— PROBLEM STATEMENT —
Word for word, output the data, with none of its pictures.

— DATA SEGMENT —

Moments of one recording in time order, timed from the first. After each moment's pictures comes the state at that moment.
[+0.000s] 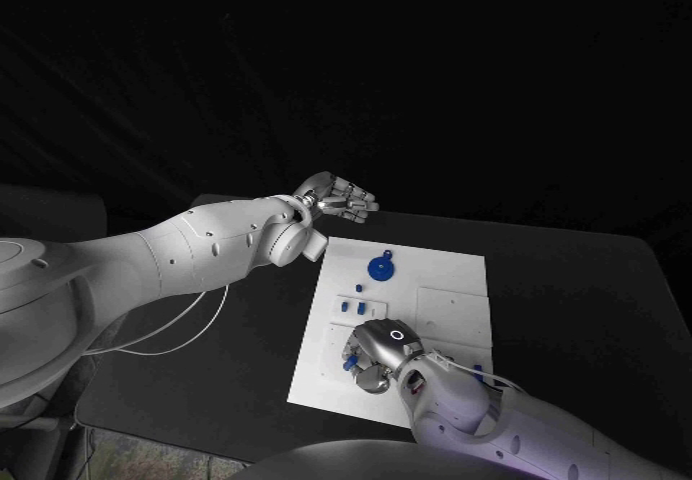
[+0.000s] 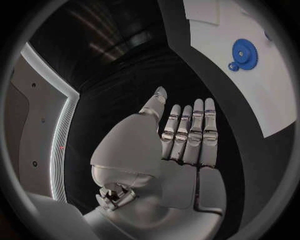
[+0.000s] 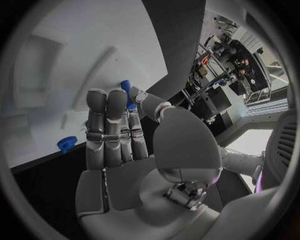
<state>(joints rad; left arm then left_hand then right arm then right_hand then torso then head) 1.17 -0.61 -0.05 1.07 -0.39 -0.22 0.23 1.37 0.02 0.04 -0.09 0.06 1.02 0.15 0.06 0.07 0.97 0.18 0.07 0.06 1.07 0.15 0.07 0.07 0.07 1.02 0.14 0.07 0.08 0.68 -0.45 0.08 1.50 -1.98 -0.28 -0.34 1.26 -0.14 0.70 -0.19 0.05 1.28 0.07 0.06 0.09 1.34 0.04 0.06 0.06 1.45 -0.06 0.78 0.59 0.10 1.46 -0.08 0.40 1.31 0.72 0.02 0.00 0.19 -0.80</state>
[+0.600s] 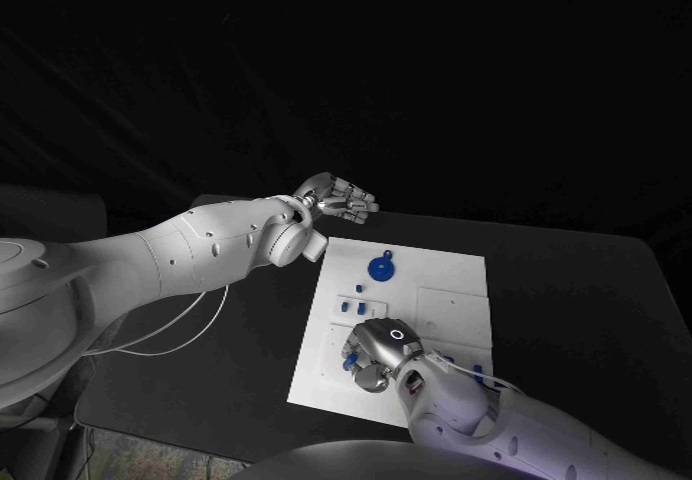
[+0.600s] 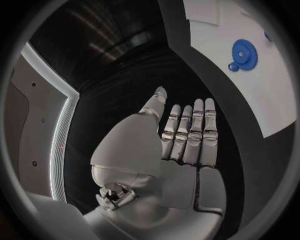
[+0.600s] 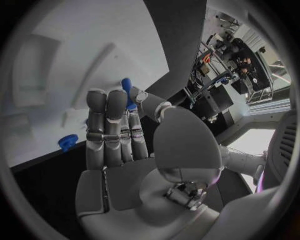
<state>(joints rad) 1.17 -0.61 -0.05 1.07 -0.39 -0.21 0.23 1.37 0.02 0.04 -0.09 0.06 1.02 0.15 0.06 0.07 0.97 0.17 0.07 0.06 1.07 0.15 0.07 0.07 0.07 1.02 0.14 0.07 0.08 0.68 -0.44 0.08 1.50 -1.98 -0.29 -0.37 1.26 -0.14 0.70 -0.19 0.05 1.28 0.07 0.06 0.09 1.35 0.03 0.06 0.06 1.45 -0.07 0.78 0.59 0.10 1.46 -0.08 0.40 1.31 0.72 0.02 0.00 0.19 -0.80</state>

— ANSWER TO THIS TASK —
Moments of one recording in time order, timed from the first. After each moment's pictures comes the state at that moment.
[+0.000s] 
[+0.000s] 
[+0.000s] 
<state>(joints rad; left arm then left_hand then right arm then right_hand then torso then head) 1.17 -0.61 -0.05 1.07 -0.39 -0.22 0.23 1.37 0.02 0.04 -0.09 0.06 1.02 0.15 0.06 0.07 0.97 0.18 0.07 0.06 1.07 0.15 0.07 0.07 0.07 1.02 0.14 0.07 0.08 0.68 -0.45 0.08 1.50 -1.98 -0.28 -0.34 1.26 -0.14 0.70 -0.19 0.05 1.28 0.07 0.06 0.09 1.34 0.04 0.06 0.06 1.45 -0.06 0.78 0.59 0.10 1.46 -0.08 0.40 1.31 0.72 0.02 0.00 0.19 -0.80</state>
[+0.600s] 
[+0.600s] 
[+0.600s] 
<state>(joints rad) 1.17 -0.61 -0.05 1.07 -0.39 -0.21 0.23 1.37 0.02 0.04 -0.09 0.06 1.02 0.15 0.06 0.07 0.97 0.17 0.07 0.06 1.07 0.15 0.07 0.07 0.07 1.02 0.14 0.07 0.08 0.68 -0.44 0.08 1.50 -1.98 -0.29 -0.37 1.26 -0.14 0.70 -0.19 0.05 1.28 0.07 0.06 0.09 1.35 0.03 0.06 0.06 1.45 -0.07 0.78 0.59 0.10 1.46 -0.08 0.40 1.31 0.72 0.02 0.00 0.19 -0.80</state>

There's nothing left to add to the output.